Dion Aiye

Personal information
- Born: 6 November 1987 (age 37) Southern Highlands Province, Papua New Guinea
- Height: 181 cm (5 ft 11 in)
- Weight: 92 kg (203 lb; 14 st 7 lb)

Playing information
- Position: Scrum-half, Stand-off, Hooker
Club
| Years | Team | Pld | T | G | FG | P |
| 2007–08 | Mt Hagen Eagles |  |  |  |  |  |
| 2009–10 | Agmark Gurias |  |  |  |  |  |
| 2011 | Mt Hagen Eagles |  |  |  |  |  |
| 2012–14 | Agmark Gurias |  |  |  |  |  |
| 2014 | Papua New Guinea Hunters | 9 | 1 | 0 | 0 | 4 |
| 2015–24 | Whitehaven | 129 | 46 | 1 | 0 | 184 |
|  | Total | 138 | 47 | 1 | 0 | 188 |
Representative
| Years | Team | Pld | T | G | FG | P |
| 2009– | Papua New Guinea | 10 | 1 | 1 | 0 | 6 |
| 2009–14 | PNG Prime Minister's XIII | 5 | 1 | 0 | 0 | 4 |
- Source: As of 19 November 2024

= Dion Aiye =

PNG international rugby league footballer

Dion Aiye (born 6 November 1987) is a Papua New Guinean rugby league footballer who last played as a or for Whitehaven in Championship.

==Background==
Aiye was born in Southern Highlands Province, Papua New Guinea.

==Playing career==
Aiye played for the Kumuls in the 2010 Four Nations. He hails from the Southern Highlands Province of Papua New Guinea and started playing while attending Mt Hagen Secondary School. During his studies at Mt Hagen Secondary School Aiye joined the PNG school boys' rugby team and played against Australian school boys' rugby team in 2007. He then played for the Western Highlands Province provincial team, Mt Hagen Eagles, for three years. After Hagen Secondary he was selected to Kokopo Business College in Rabaul, East New Britain Province in 2009 and started playing with the Agmark Rabaul Gurias. Aiye had his first taste of senior representative football when he played for Papua New Guinea against the Fiji Batis in 2009. He played halfback for Papua New Guinea in the PM 13, Pacific Cup and in the Four Nations in 2010.

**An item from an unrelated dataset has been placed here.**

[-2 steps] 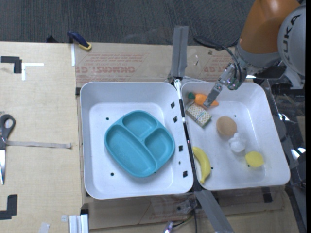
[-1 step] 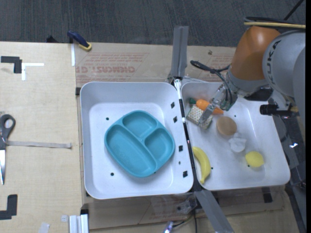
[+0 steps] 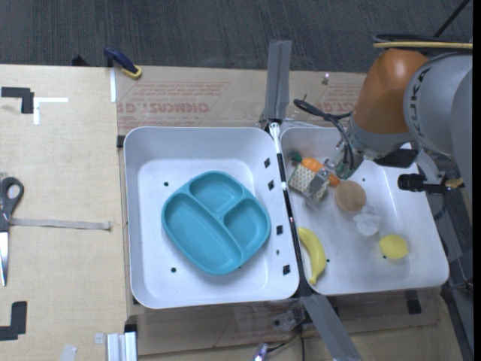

He was selected for Papua New Guinea in the 2013 Rugby League World Cup. In 2014 Aiye was also part of the Papua New Guinea Hunters team playing in the Queensland Cup.

== Legal issues ==
At Preston Crown Court on 9 February 2024, Aiye pleaded guilty to charges of assault by beating and harassment of his ex-partner. The assault took place in Barrow on 28 February 2021; the harassment, which involved the same victim, took place between 1 March 2021 and 5 July 2022. After the conviction, the Rugby Football League charge Aiye with off-field misconduct and a disciplinary tribunal banned him for eight matches.

In October 2024 Dion Aiye was charged with sexual assault, which is alleged to have taken place in May 2024. He will appear at Workington Magistrates’ Court on November 18. He was suspended from playing with immediate effect following the charge.

On 16 December 2024 it was later reported that he had been ordered to sign the sex offenders register.